--- EXERCISE REQUIREMENTS ---
The records that follow must be transcribed in full, without any change.

===

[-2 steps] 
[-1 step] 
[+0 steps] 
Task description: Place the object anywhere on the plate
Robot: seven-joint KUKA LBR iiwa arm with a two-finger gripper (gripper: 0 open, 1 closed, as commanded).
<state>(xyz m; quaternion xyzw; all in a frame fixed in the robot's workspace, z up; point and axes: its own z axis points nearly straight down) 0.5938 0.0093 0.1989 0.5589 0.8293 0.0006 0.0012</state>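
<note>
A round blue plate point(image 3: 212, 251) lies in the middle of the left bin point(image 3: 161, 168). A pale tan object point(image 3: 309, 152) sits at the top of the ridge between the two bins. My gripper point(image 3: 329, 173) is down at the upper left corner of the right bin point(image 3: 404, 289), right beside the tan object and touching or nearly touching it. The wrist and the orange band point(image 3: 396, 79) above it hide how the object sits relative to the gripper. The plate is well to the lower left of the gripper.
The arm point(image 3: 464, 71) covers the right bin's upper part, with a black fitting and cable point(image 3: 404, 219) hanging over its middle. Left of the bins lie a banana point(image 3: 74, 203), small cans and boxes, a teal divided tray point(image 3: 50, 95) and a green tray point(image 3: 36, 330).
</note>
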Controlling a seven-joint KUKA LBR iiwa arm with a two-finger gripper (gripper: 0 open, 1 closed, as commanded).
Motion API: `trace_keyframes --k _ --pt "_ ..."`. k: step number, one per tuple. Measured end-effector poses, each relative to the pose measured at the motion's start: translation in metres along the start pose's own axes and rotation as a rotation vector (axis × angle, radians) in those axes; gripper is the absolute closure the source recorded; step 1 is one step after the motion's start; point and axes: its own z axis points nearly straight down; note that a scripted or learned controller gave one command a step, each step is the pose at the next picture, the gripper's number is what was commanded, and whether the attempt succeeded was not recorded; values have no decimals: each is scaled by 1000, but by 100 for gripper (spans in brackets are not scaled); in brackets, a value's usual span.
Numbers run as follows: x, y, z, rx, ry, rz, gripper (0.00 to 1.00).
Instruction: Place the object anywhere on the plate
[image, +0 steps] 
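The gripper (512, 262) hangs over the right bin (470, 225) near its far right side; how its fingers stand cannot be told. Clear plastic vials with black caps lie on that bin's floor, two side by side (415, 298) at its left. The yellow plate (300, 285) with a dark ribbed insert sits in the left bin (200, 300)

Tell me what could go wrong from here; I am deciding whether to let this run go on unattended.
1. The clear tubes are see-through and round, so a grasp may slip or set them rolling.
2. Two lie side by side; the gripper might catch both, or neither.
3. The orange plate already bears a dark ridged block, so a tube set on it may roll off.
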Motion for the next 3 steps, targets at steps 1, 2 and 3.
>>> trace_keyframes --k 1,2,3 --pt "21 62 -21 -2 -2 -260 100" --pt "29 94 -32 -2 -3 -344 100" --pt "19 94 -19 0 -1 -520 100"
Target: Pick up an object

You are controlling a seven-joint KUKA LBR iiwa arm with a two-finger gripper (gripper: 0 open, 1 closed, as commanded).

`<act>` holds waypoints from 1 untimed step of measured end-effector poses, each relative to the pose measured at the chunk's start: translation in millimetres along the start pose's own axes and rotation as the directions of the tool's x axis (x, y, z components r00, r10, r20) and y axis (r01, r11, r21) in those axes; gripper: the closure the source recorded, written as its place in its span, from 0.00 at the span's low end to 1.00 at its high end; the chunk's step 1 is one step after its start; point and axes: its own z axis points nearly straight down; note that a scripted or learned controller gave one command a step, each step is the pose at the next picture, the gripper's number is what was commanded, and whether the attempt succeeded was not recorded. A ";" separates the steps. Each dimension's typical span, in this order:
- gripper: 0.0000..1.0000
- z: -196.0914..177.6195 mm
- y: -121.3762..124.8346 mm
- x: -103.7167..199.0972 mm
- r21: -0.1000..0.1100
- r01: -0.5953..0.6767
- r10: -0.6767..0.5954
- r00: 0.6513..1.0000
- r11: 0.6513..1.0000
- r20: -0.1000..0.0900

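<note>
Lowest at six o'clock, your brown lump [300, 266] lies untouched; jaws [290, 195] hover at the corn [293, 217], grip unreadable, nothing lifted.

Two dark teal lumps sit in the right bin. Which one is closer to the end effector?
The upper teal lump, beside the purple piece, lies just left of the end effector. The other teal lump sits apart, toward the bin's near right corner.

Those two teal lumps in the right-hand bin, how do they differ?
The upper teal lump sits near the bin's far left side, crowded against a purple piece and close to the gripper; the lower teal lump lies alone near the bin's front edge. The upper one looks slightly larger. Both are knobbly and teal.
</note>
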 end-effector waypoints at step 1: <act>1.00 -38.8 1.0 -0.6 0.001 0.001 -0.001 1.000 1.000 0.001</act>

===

--- YOUR RESPONSE ---
[-2 steps] 
[-1 step] 
[+0 steps] 
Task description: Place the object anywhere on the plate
Robot: seven-joint KUKA LBR iiwa arm with a two-finger gripper (gripper: 0 open, 1 closed, as commanded).
<state>(xyz m; quaternion xyzw; all in a frame fixed in the robot's workspace, z up; point and axes: its own z axis points nearly straight down) 0.5938 0.0093 0.1989 0.5589 0.8293 0.0006 0.0012</state>
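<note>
A round blue plate point(image 3: 212, 251) lies in the middle of the left bin point(image 3: 161, 168). A pale tan object point(image 3: 309, 152) sits at the top of the ridge between the two bins. My gripper point(image 3: 329, 173) is down at the upper left corner of the right bin point(image 3: 404, 289), right beside the tan object and touching or nearly touching it. The wrist and the orange band point(image 3: 396, 79) above it hide how the object sits relative to the gripper. The plate is well to the lower left of the gripper.
The arm point(image 3: 464, 71) covers the right bin's upper part, with a black fitting and cable point(image 3: 404, 219) hanging over its middle. Left of the bins lie a banana point(image 3: 74, 203), small cans and boxes, a teal divided tray point(image 3: 50, 95) and a green tray point(image 3: 36, 330).
</note>
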Controlling a seven-joint KUKA LBR iiwa arm with a two-finger gripper (gripper: 0 open, 1 closed, as commanded).
Motion API: `trace_keyframes --k _ --pt "_ ..."`. k: step number, one per tuple. Measured end-effector poses, each relative to the pose measured at the motion's start: translation in metres along the start pose's own axes and rotation as a rotation vector (axis × angle, radians) in those axes; gripper is the absolute closure the source recorded; step 1 is one step after the motion's start; point and axes: its own z axis points nearly straight down; note that a scripted or learned controller gave one command a step, each step is the pose at the next picture, the gripper's number is what was commanded, and whether the attempt succeeded was not recorded; values have no decimals: each is scaled by 1000, but by 100 for gripper (spans in brackets are not scaled); in brackets, a value's usual span.
Numbers run as follows: x, y, z, rx, ry, rz, gripper (0.00 to 1.00).
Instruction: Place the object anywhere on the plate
[image, +0 steps] 
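The gripper (512, 262) hangs over the right bin (470, 225) near its far right side; how its fingers stand cannot be told. Clear plastic vials with black caps lie on that bin's floor, two side by side (415, 298) at its left. The yellow plate (300, 285) with a dark ribbed insert sits in the left bin (200, 300)

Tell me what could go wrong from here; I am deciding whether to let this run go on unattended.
1. The clear tubes are see-through and round, so a grasp may slip or set them rolling.
2. Two lie side by side; the gripper might catch both, or neither.
3. The orange plate already bears a dark ridged block, so a tube set on it may roll off.
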Motion for the next 3 steps, targets at steps 1, 2 and 3.
>>> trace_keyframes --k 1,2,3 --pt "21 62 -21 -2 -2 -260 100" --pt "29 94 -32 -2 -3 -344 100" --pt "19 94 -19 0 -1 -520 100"
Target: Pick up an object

You are controlling a seven-joint KUKA LBR iiwa arm with a two-finger gripper (gripper: 0 open, 1 closed, as commanded).

`<act>` holds waypoints from 1 untimed step of measured end-effector poses, each relative to the pose measured at the chunk's start: translation in millimetres along the start pose's own axes and rotation as the directions of the tool's x axis (x, y, z components r00, r10, r20) and y axis (r01, r11, r21) in those axes; gripper: the closure the source recorded, written as its place in its span, from 0.00 at the span's low end to 1.00 at its high end; the chunk's step 1 is one step after its start; point and axes: its own z axis points nearly straight down; note that a scripted or learned controller gave one command a step, each step is the pose at the next picture, the gripper's number is what was commanded, and whether the attempt succeeded was not recorded. A ";" separates the steps. Each dimension's typical span, in this order:
- gripper: 0.0000..1.0000
- z: -196.0914..177.6195 mm
- y: -121.3762..124.8346 mm
- x: -103.7167..199.0972 mm
- r21: -0.1000..0.1100
- r01: -0.5953..0.6767
- r10: -0.6767..0.5954
- r00: 0.6513..1.0000
- r11: 0.6513..1.0000
- r20: -0.1000..0.0900

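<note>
Lowest at six o'clock, your brown lump [300, 266] lies untouched; jaws [290, 195] hover at the corn [293, 217], grip unreadable, nothing lifted.

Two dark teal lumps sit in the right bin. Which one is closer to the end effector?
The upper teal lump, beside the purple piece, lies just left of the end effector. The other teal lump sits apart, toward the bin's near right corner.

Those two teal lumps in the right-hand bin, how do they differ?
The upper teal lump sits near the bin's far left side, crowded against a purple piece and close to the gripper; the lower teal lump lies alone near the bin's front edge. The upper one looks slightly larger. Both are knobbly and teal.
</note>
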 end-effector waypoints at step 1: <act>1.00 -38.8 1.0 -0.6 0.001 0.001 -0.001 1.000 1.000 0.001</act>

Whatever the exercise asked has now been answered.